Information to Knowledge
After organizing information through sorting and classifying the information interpreting information enhanced the nurse’s movement to knowledge. Interpretation of concepts from the different articles was necessary towards enhancing understanding. The arguments from the different arguments were then integrated to generate understanding and identify the existing gaps in the prevention of fall among nursing home patients. It also helped understand the steps other practitioners have taken in the past to prevent falls. Interpreting the findings by critically analyzing the articles and integrating information forms the basis for making and justifying the decisions made.
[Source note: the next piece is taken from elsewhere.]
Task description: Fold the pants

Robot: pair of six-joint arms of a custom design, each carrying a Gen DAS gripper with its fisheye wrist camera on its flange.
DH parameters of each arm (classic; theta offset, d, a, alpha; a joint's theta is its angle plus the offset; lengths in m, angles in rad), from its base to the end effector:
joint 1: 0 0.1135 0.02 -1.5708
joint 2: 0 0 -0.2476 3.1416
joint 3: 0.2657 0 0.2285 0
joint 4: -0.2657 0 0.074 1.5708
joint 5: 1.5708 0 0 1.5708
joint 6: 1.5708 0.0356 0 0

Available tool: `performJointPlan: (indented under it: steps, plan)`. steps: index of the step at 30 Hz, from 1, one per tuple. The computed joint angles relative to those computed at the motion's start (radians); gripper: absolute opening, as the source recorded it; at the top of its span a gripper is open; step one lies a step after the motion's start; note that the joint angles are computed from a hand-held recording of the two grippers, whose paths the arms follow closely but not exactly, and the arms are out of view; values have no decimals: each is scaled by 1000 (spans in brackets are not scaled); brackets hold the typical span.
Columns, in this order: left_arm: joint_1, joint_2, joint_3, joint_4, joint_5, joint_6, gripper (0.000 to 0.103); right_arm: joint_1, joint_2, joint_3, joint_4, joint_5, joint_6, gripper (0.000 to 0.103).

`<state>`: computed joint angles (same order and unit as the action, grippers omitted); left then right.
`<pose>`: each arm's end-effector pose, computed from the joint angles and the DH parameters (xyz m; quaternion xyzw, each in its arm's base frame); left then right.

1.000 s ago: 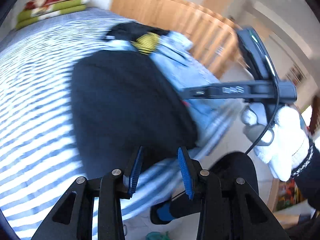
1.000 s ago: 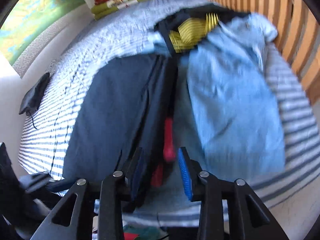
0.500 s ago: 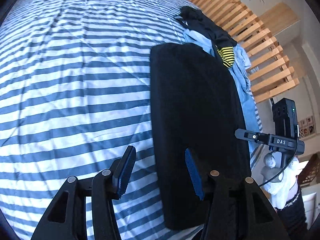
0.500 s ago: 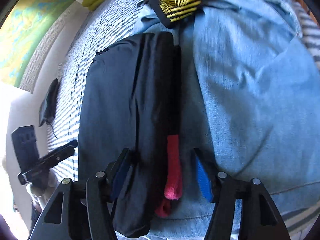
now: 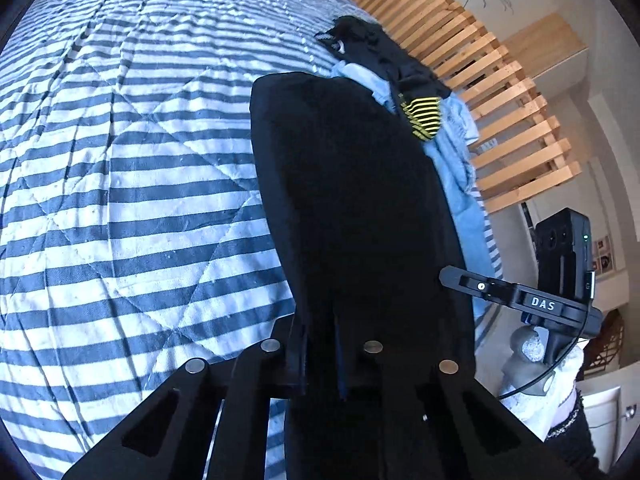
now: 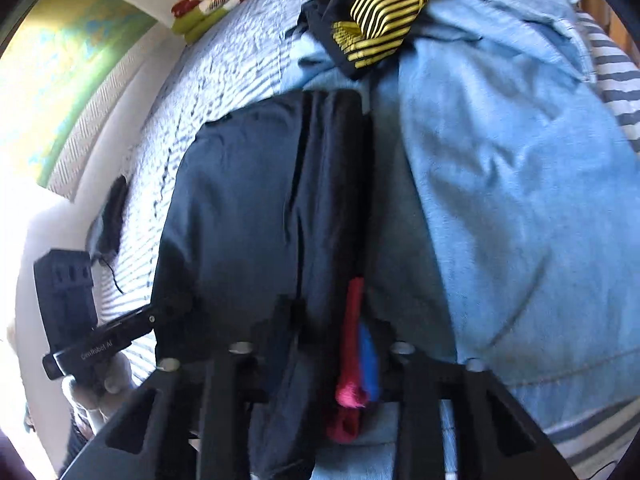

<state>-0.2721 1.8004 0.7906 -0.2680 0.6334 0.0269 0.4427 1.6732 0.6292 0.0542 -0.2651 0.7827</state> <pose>0.2584 -0.0940 0.1015 0.1850 0.9228 -0.3228 0.1000 0.2377 0.1230 0.1088 0.1234 0.9424 0.2669 0.1595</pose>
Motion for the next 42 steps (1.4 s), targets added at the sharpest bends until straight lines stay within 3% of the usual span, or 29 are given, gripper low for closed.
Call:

Information to usable knowledge
Relying on information from epistemic communities makes it easily acceptable as usable knowledge. By thus collaborating and working with experts in nursing home patients it is possible to separate and understand the knowledge that is usable and that which is not. Relying on authoritative sources made it easier for policymakers and scholars to accept the recommendations towards improving and supporting the decisions and choices made.
Knowledge to wisdom
This level entailed making use of knowledge to prevent falls in a nursing home. It entailed making use of available case studies. In this level, I made use of the available best practice methods to choose the practices that best would help prevent falls in a nursing home. It also entailed using the available knowledge to provide care that takes into consideration the needs of the patients and nurses towards preventing falls in nursing homes. Staff education was found to be one way that has helped reduce the number of patient falls (Minor, 2009). There is however little emphasis on educating patients in ways that would reduce falls in nursing homes. In this case, therefore, there is a need for employing a combination of factors that include educating and compensating them for falls as a way of preventing falls among nursing home patients.
Conclusion
The Data, Information, Knowledge, and Wisdom informs decision making and enhances making use of usable knowledge in creating nursing intervention measures. With the availability of nursing informatics tools like electronic health records and information systems, it is easy to gather and classify information. Nurses then use the information to generate and interpret knowledge required to make wise choices. Reducing falls in nursing home patients can make use of the model in the creation of an appropriate policy that responds to both the needs of the nurses and patients.
References
Bouldin, E. D., Andresen, E. M., Dunton, N. E., Simon, M., Waters, T. M., Liu, M., ... & Shorr, R. I. (2013). Falls among adult patients hospitalized in the United States: prevalence and trends. Journal of patient safety, 9(1), 13.
Minor, M. (2009). Patient Falls. Sustained improvement in nursing quality: hospital performance on NDNQI indicators, 2007-2008, 149.
Moen, A., & Maeland Knudsen, L. M. (2013). Nursing informatics: decades of contribution to health informatics. Healthcare informatics research, 19(2), 86-92.